[Extracted data entries]
=== Section Start ===

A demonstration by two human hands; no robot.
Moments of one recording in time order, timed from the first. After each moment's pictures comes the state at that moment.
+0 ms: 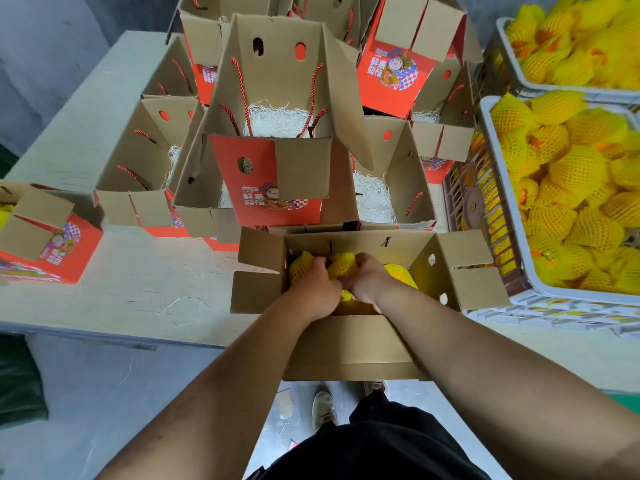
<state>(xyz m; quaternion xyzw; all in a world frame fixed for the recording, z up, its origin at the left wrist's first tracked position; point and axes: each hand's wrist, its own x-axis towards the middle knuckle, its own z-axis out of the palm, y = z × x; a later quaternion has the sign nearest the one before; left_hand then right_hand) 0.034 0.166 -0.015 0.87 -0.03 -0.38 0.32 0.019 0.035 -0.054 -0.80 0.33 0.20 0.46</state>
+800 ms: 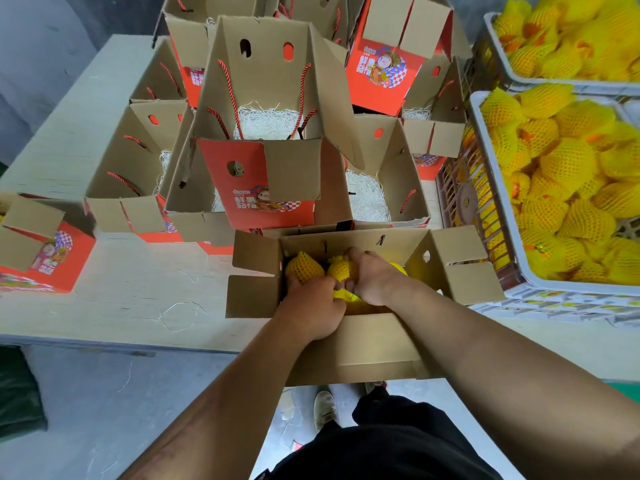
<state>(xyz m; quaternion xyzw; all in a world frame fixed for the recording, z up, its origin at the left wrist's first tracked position) 0.011 0.173 0.002 0.89 -0.16 -0.36 0.21 0.015 0.010 -0.045 -0.93 0.13 0.24 0.25</state>
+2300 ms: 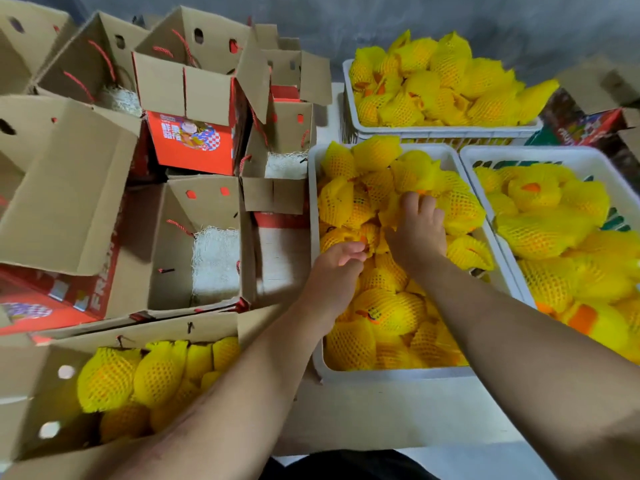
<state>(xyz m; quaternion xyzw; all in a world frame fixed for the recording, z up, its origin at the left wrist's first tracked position) 0.013 -0.206 0.028 0.73 -0.07 -0.32 0.60 0.016 -0.392 -0.007 -0.94 0.32 -0.09 0.09</state>
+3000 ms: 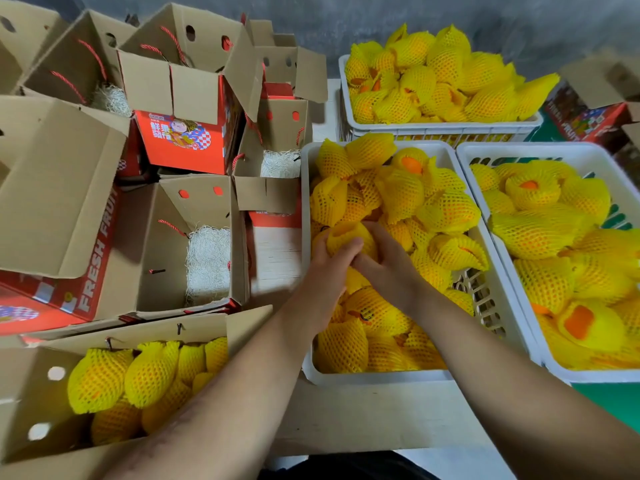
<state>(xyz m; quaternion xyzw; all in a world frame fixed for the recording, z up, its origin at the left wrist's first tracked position) 0.017 -0.221 0.016 0.64 0.00 -0.34 0.69 -0.030 -0.350 0.005 -0.78 0.14 -0.06 0.60</state>
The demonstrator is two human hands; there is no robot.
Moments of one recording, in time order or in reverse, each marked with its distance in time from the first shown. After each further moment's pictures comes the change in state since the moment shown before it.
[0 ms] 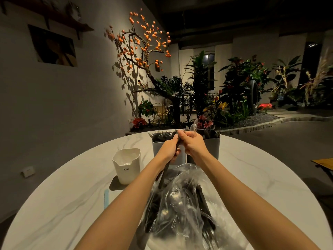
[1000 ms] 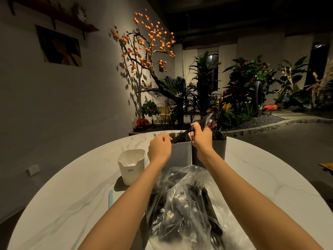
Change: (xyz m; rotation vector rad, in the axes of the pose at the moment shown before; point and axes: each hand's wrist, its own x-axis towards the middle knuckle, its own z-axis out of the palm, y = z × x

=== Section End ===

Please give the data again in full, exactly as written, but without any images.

A demonstration by two human hands; no robot.
Moments of one recording in time order, timed from the first. After each moment's pictures comes the state at that moment.
+0 ms: 
<state>(xyz m; quaternion xyzw; all in a world frame fixed for the recording, z up, its origin at the left wrist's first tracked position; point and axes: each hand's wrist, its own x-axis towards the middle knuckle, its own z-axis out of the palm, y = z × x; a later quaternion has the sign nearest the one before; left_hand then right_hand) 0.034 0.166 -0.015 0.87 -0.03 -0.38 0.32 0.019 0.035 -0.054 -0.80 0.33 0.20 0.46</state>
+800 ms: 
<state>(xyz m; quaternion xyzw; all in a world frame fixed for the recording, z up, its origin at the left wrist's first tracked position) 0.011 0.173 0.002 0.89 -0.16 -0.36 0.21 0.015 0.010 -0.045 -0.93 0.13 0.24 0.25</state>
+2300 ms: 
<state>(xyz m; quaternion xyzw; all in a world frame fixed for the recording, z up, its origin at the left wrist's first tracked position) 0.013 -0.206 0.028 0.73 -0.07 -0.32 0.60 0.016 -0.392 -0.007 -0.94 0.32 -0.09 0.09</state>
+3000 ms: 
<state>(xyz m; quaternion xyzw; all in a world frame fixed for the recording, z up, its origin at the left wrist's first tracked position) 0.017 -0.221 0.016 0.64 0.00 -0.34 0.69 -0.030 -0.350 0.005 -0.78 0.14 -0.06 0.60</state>
The demonstrator is two human hands; there is no robot.
Moments of one recording, in time order or in reverse, each marked with its distance in time from the first shown. After each further moment's pictures comes the change in state since the moment shown before it.
[0 ms] 
[1000 ms] 
Change: (xyz m; rotation vector rad, in the axes of the pose at the moment shown before; point and axes: each hand's wrist, its own x-axis towards the middle knuckle, its own z-axis out of the palm, y = z × x

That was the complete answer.